### What you are asked to do
Each line of the data below should be restated exactly, with images left out.

┌─ Data extract

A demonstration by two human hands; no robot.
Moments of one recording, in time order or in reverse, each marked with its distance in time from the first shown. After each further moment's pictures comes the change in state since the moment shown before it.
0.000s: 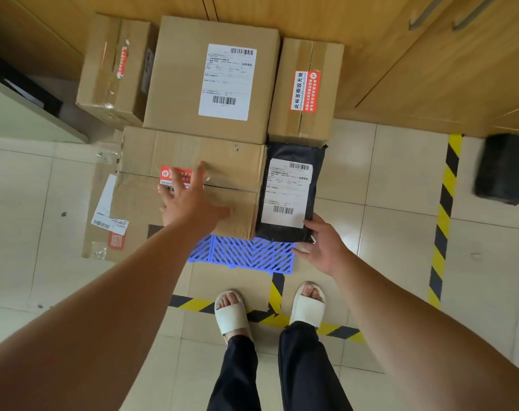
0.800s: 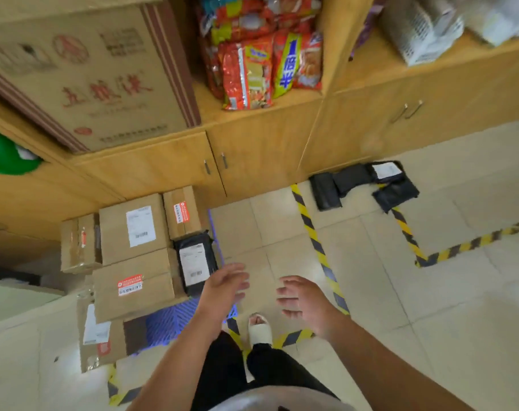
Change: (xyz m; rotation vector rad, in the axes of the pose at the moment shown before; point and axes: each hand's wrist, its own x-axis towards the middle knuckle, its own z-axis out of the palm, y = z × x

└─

### Task answer
A demonstration by two human hands; no robot.
Moments of one recording, in time order or in reverse, each marked with its distance in time from the first shown. After each further moment's pictures comes the change in state since the moment shown before it.
0.000s: 
0.800s: 
Change: (xyz m; rotation vector rad, in the axes of the pose at the moment shown before; point and axes: each hand's wrist, its own x-axis towards the middle knuckle, its own z-axis out of the palm, y = z × x

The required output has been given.